--- DATA SHOWN ---

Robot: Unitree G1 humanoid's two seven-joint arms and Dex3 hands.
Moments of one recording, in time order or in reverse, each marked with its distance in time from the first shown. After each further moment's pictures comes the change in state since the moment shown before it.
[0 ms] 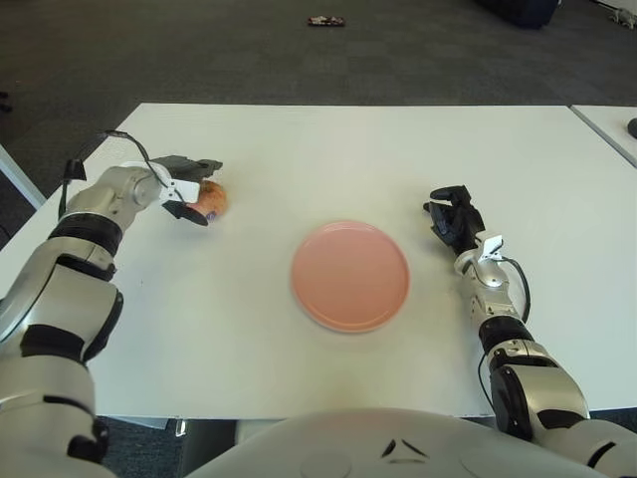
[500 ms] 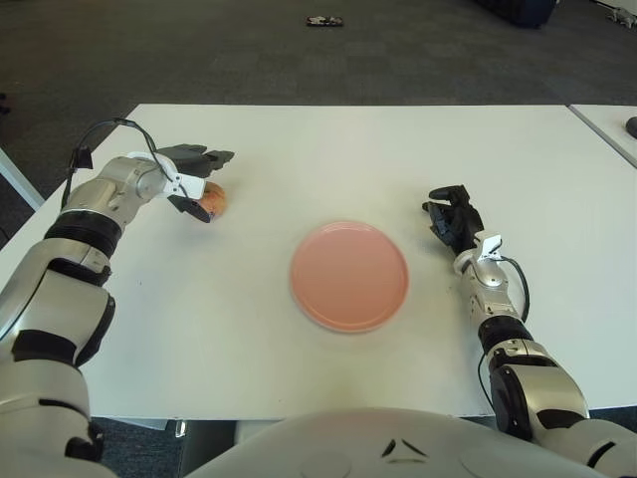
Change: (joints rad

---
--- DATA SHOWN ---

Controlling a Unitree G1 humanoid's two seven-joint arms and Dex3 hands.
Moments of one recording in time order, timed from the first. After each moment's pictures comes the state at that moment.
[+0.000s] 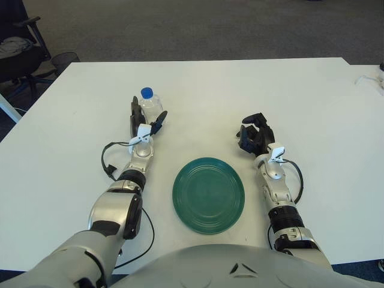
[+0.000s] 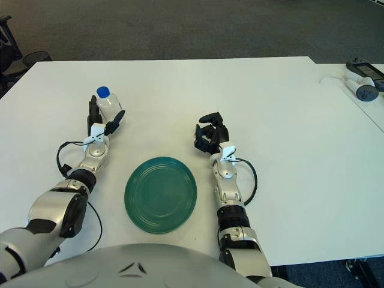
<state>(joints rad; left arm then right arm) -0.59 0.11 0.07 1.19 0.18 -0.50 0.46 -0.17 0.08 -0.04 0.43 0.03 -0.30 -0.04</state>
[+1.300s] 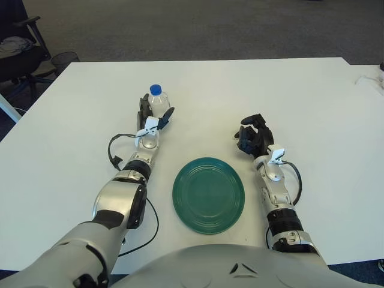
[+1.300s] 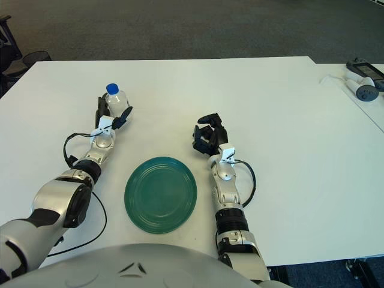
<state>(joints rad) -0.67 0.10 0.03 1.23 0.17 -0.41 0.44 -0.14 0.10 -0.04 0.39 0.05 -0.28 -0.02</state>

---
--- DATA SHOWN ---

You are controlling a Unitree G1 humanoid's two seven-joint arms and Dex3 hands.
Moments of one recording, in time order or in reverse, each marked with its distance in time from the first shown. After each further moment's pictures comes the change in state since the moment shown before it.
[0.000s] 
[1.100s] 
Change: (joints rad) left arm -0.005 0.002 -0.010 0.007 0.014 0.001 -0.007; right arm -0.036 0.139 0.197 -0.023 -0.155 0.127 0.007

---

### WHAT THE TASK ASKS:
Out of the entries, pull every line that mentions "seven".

### WRITTEN SOLUTION:
Robot: Unitree G1 humanoid's two seven-joint arms and Dex3 hands.
Controlling a Unitree G1 humanoid's two seven-joint arms and Dex3 hands.
You are controlling a Unitree G1 humanoid's two seven-joint arms and Dex3 hands.

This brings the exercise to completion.